Yanıt: Her sanatı ve ticareti yapmak, maaş, ücret karşılığında mubah olan işleri yapmak, sözgelişi çobanlık, bahçıvanlık yapmak, inşaatta, hafriyatta çalışmak ve sırtında yük taşımak tezellül değildir. Peygamberler ve veliler bu tarz şeyleri yapmışlardır. Kendinin ve çoluk çocuğunun nafakasını temin için çalışmak farzdır. Başkalarına yardım için her türlü kazanç yolunda emek harcayarak daha çok kazanmak mubahtır. İdris aleyhisselâm terzilik yapardı. Davut aleyhisselâm demircilik yapardı. İbrahim aleyhisselâm ziraat ve kumaş ticareti yapardı. İlk olarak kumaş dokuyan Adem aleyhisselâmdır. Din düşmanları, ilk insanların ot ile örtündüklerini, mağarada yaşadıklarını yazıyorlar. Bu yazılarının hiçbir vesikası, senedi, delili yoktur. Peygamberlerden İsa aleyhisselâm kunduracılık yapardı. Nuh aleyhisselâm marangozluk, Salih aleyhisselâm çantacılık yapardı. Peygamberlerin bir çok çobanlık yapmıştır. Hadîs-i şerifte;
(Evinin gereksinimlerini alıp getirmek kibirsizlik alametidir) buyuruldu.
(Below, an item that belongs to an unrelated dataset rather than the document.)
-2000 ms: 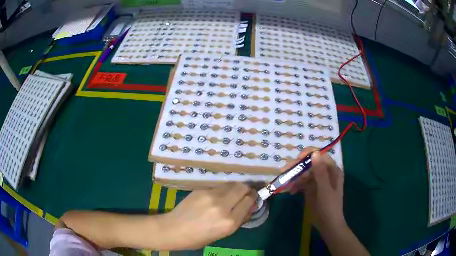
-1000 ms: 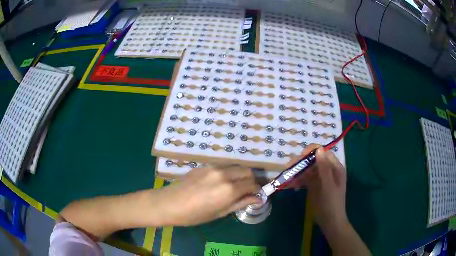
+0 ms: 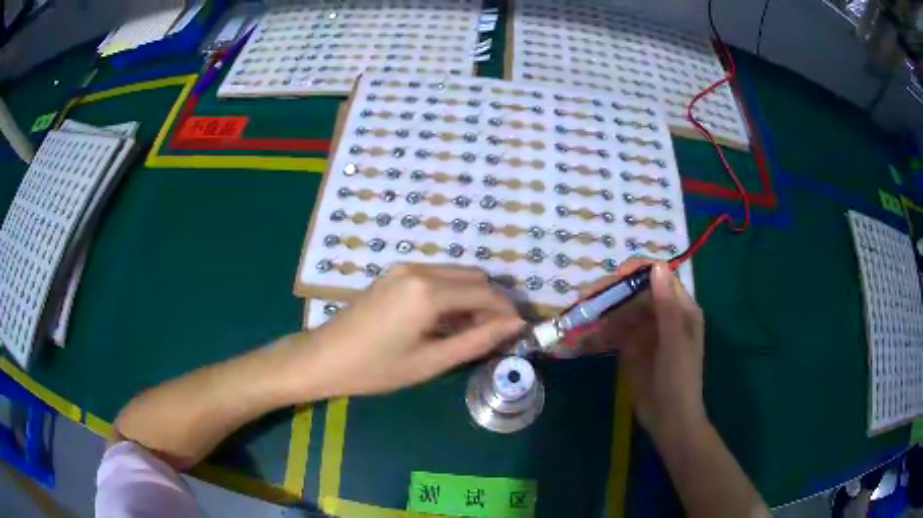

Resûlullah efendimiz mal satmış ve satın almıştır. Satın alması daha oldukca olmuştur. Ücret ile çalışmış ve çalıştırmıştır, ortaklık yapmıştır. Başkasına vekil olmuş ve vekil yapmıştır. Armağan vermiş ve almıştır. Ödünç ve ariyet mal almıştır. Vakıf yapmıştır. Dünya işi için hiç kimseye kızmamış, incitecek şey hiç kimseye söylememiştir. Yemin etmiş ve ettirmiştir. Yemin etmiş olduğu şeyleri yapmış, yapmayıp kefaret verdiği de olmuştur. Latife, latife yapmış ve söylemiş, latifeleri hep hak suretiyle ve yararlı olmuştur. Bu tarz şeyleri yapmaktan çekinmek, utanmak, kibir olur. Fazlaca kimse burada yanılmıştır. Bu şekilde kimseler, tevazu ile tezellülü, zilleti birbiri ile karıştırmış ve nefis, burada oldukca kimseyi aldatmıştır.
Bir önceki yazımız olan Cübn (Korkaklık) başlıklı makalemizde korkakl hakkında bilgiler verilmektedir.